Research by Michael Kimbrough
Each quarter brings a flurry of news releases coming from publicly traded companies announcing their earnings, often with an explanation for the good or bad numbers. The companies have a lot riding on the highly scrutinized earnings reports: Stock price changes can be significant as the market reassesses the future prospects of a firm.
Some firms try to soften the impact of negative news by downplaying losses, but new research from Smith professor Michael Kimbrough shows that investors are smart enough to sift through the corporate spin and draw their own conclusions. Thus, managers have every incentive to lay out the details.
Kimbrough, associate professor of accounting, and co-author Isabel Yanyan Wang of Michigan State University, looked at earnings announcements for 94 companies from 1999 through 2005. They coded the announcements and compared the explanation companies provided for their results to the stock prices in the three days surrounding the announcement. They found that companies have a tendency to attribute good earnings news to their own management efforts, and bad news to other forces. They also found that investors are savvy enough to be skeptical of corporate explanations of earnings dips and spikes.

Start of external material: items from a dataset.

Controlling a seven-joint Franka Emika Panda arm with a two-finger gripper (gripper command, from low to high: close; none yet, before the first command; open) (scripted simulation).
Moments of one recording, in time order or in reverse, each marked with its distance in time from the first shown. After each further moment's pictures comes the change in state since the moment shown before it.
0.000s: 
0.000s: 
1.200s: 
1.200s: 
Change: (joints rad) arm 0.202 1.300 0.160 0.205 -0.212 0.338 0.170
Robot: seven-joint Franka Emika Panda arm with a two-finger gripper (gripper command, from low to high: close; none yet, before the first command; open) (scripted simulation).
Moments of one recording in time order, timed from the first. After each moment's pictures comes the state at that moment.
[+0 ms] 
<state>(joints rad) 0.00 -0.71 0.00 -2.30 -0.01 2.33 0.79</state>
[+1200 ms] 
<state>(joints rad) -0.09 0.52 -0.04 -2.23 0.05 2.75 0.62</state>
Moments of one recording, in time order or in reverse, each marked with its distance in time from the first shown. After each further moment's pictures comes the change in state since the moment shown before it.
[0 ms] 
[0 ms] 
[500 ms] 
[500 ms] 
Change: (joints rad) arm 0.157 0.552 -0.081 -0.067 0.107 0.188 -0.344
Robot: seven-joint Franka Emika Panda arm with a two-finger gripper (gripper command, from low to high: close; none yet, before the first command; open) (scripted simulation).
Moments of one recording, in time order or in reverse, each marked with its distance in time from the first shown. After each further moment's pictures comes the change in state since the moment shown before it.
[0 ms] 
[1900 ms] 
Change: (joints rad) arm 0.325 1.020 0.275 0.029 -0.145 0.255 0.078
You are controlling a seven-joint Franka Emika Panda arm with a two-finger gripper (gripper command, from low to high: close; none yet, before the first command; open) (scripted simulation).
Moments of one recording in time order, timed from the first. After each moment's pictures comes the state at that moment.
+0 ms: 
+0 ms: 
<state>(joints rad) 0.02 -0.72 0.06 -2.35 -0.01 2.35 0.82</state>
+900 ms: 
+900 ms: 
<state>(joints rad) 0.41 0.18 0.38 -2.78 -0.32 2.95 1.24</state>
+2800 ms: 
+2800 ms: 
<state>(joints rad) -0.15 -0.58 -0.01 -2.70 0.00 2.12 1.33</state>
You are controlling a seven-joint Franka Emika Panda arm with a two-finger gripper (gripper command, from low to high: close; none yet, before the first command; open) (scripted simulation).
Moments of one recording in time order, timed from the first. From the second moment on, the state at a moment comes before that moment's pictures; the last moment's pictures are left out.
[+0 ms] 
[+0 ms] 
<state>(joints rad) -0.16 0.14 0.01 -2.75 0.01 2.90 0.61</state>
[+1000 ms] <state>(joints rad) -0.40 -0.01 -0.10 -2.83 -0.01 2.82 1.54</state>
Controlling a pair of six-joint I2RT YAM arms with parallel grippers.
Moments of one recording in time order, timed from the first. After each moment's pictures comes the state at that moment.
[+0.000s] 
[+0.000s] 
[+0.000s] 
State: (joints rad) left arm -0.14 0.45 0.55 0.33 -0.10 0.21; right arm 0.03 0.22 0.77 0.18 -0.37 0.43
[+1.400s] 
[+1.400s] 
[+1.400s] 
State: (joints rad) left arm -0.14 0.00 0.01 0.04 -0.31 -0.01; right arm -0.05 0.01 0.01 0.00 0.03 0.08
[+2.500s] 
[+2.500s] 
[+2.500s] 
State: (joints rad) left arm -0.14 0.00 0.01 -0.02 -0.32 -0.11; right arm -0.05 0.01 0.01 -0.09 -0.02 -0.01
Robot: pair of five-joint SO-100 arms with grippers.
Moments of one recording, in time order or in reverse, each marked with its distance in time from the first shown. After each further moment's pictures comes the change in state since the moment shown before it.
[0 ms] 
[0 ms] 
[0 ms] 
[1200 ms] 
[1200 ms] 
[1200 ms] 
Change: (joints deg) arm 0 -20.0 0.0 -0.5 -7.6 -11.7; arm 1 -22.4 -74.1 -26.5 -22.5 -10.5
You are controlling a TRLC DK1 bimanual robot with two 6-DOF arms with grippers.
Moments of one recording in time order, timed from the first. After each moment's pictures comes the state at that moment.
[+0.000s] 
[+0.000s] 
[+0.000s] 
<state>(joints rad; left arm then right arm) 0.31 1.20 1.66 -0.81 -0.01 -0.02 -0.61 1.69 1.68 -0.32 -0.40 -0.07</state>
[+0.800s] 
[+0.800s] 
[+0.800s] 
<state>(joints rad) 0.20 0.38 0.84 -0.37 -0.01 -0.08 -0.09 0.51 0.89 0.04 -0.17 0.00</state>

“Having information about what caused or contributed to earnings news should be useful information, but we also know that managers have a self-interest in trying to maximize the rewards for good news and minimize the penalties for bad new,” Kimbrough says. “That creates a challenge for investors in determining how much they are going to rely on the management explanations.”
He said the explanations can provide useful information for interpreting earnings news, but they also just might be a reflection of managerial self-interest. “Our paper examines the factors might help the market better assess or determine an appropriate degree of reliance on managers’ explanations.”
For example, after 9/11 many companies blamed missed earnings on the terrorist attacks even when they weren’t a factor in the decline. Another example: In the early 2000s, Krispy Kreme used the low-carb diet craze as a reason for why their market share was decreasing.
“Just because you cite a cause, doesn’t mean that investors should actually believe that that’s the cause,” Kimbrough says. “Even though the facts you marshal may be true, your claim that those facts are relevant to interpreting your earnings news may not be. It’s not clear. Our study looks at the factors that investors consult.”
This does not mean managers should not provide context for an earnings report. “The crux of our study is there is a role for managers to try to influence the market’s response,” Kimbrough says. “Investors do not just have to take the numbers as given without a context. Management can provide a context for investors to interpret the numbers. You could call it spin — and sometimes it can be spin — but it can also just be more information.”
The researchers found that investors don’t just respond unfavorably to a company’s poor earnings reports if the company offers a reason for the numbers. They actually try to differentiate or calibrate their response to the attributions based on other information.
“We find that investors look to cues like what has happened to other firms in the industry and whether they are experiencing the same difficulties,” Kimbrough says. “They also look at what kind of commonalties a firm has with the market or the industry over time. Both of those can be useful signals in ferreting out how plausible explanations are in an earnings report.”
Kimbrough says effective corporate managers are mindful of the fact that investors are sophisticated and will provide the necessary details to help interpret the earnings numbers. So for managers, the more verifiable details they can provide to back up earnings explanations, the better, he says. And for investors: View a company’s explanations as useful, but don’t just take the explanations at face value. Look at how persistent the good or bad news is in the industry, he says.
“Are Seemingly Self-serving Attribution in Earnings Press Releases Plausible? Empirical Evidence,”was published in The Accounting Review in March 2014.